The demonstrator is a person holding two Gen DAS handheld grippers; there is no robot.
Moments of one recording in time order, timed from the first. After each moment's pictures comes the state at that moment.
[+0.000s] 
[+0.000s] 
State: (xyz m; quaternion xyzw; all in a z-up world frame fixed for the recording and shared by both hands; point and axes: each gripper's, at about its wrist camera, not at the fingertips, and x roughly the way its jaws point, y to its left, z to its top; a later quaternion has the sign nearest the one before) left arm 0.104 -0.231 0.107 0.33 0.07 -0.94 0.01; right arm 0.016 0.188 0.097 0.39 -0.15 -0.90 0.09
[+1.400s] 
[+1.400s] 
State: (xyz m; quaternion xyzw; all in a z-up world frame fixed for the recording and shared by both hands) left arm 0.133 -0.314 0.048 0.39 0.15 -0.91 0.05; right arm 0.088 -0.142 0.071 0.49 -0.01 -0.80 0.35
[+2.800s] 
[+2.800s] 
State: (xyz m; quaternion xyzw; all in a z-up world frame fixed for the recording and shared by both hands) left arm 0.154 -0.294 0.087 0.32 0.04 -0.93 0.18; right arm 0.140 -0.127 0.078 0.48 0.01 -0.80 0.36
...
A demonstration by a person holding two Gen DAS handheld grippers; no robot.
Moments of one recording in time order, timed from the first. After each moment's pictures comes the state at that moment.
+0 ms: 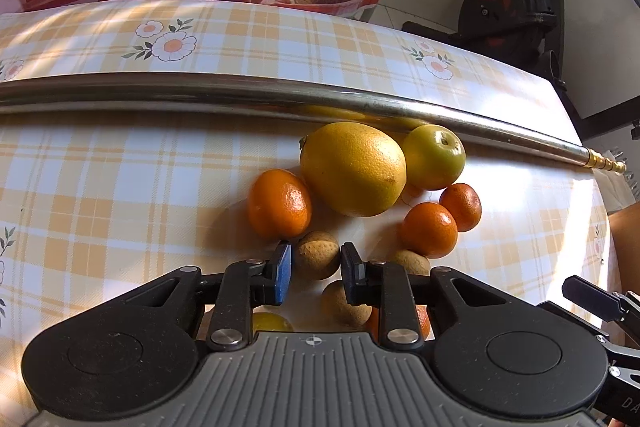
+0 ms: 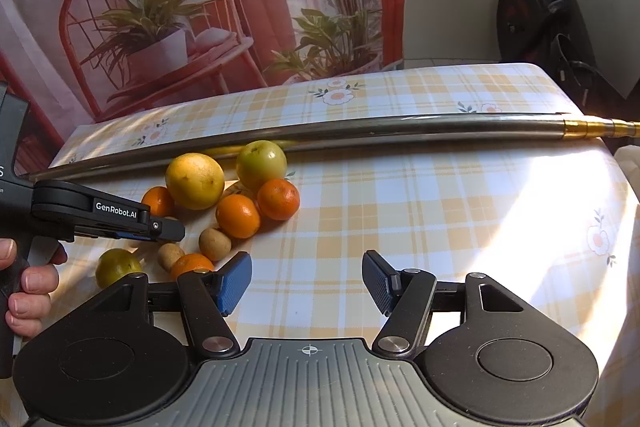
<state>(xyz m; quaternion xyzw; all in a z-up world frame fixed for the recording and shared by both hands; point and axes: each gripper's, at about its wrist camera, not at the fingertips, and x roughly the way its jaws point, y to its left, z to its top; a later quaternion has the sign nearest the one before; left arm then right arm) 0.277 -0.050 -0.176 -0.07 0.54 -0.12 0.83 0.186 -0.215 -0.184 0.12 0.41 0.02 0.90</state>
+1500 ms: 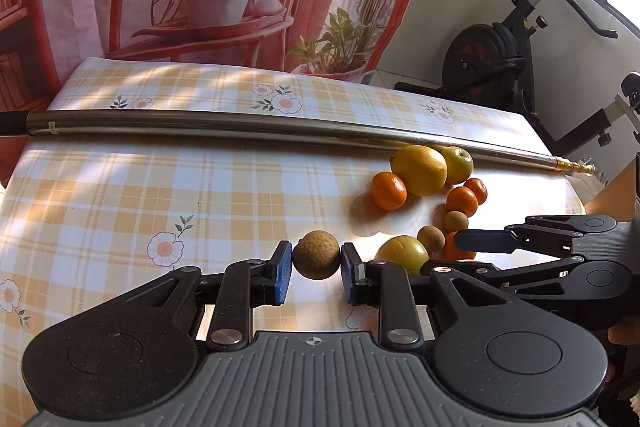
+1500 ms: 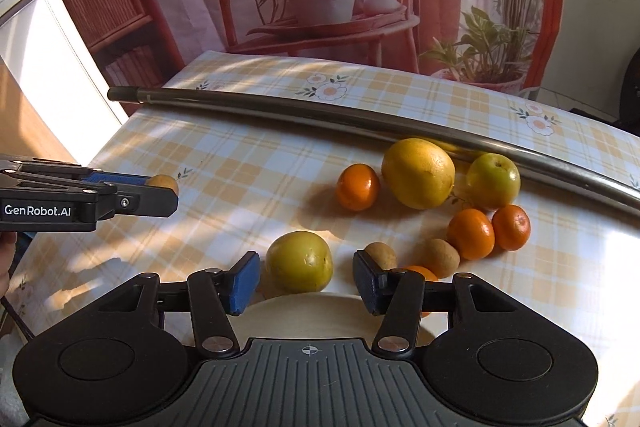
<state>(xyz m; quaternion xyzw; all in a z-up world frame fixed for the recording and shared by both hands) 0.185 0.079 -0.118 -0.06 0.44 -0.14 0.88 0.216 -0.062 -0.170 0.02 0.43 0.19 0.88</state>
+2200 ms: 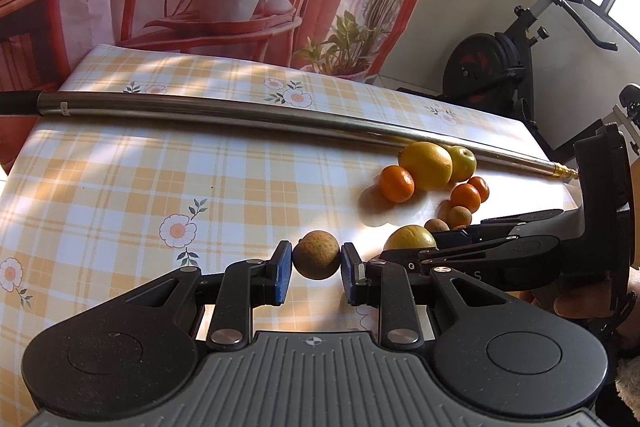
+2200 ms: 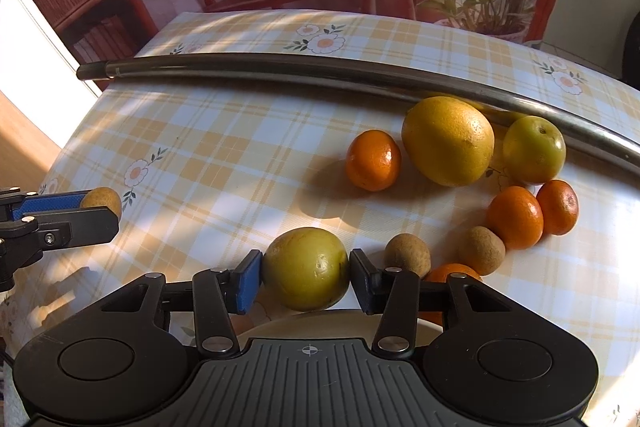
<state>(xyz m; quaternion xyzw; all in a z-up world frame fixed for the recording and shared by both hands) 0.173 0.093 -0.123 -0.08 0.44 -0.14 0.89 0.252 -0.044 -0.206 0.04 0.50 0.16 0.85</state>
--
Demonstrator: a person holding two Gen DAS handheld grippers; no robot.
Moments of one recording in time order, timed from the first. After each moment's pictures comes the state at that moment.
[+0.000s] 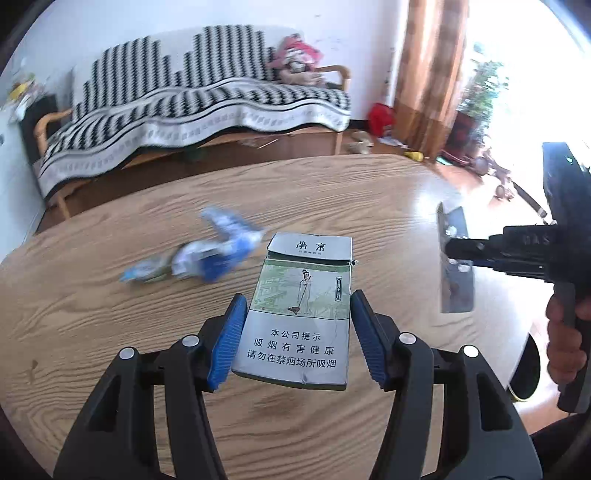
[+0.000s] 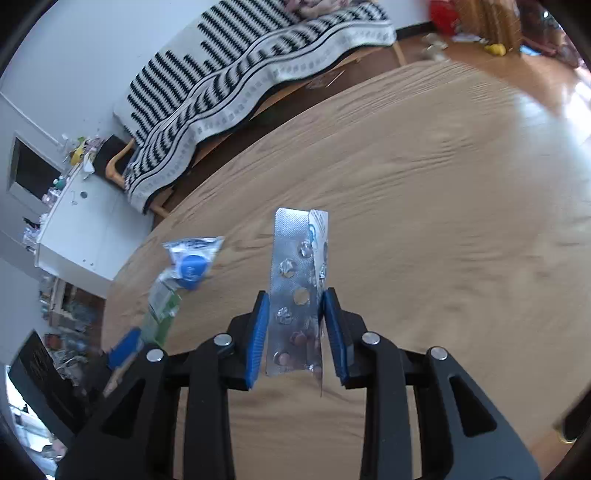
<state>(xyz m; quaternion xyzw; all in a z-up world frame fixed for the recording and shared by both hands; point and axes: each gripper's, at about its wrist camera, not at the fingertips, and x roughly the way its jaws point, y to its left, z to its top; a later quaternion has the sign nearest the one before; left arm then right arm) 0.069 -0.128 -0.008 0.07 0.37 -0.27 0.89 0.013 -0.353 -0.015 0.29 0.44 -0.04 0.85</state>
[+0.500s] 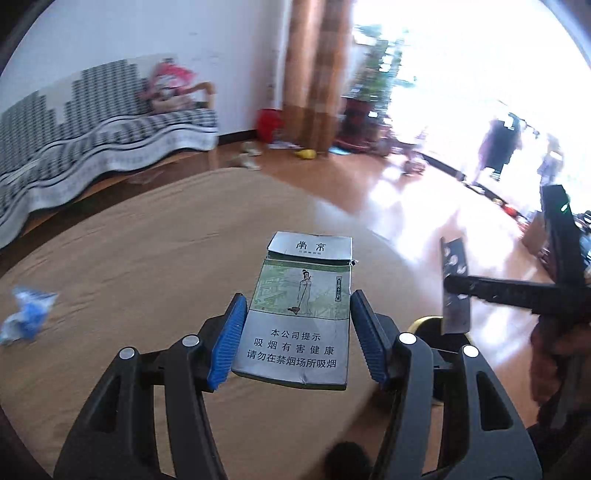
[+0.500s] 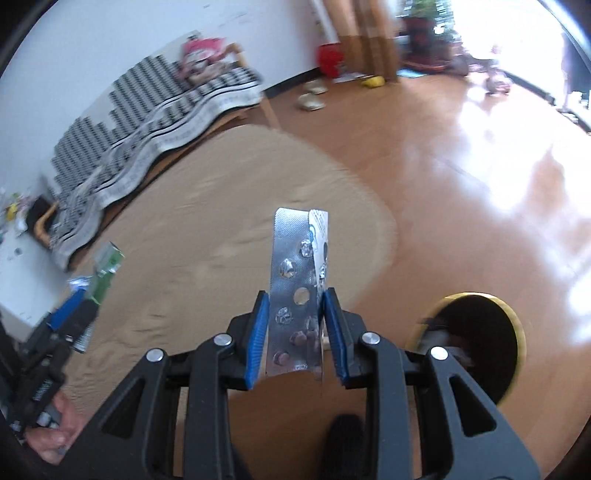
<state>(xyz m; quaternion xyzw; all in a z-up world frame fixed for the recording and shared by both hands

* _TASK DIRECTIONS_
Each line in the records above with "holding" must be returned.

* _SOLVED EXERCISE_
The demonstrator is a person holding two Gen DAS handheld grippers; there is no robot.
A demonstration by a person holding two Gen DAS handheld grippers; no robot.
Demonstrator: a person holding two Gen DAS handheld grippers; no robot.

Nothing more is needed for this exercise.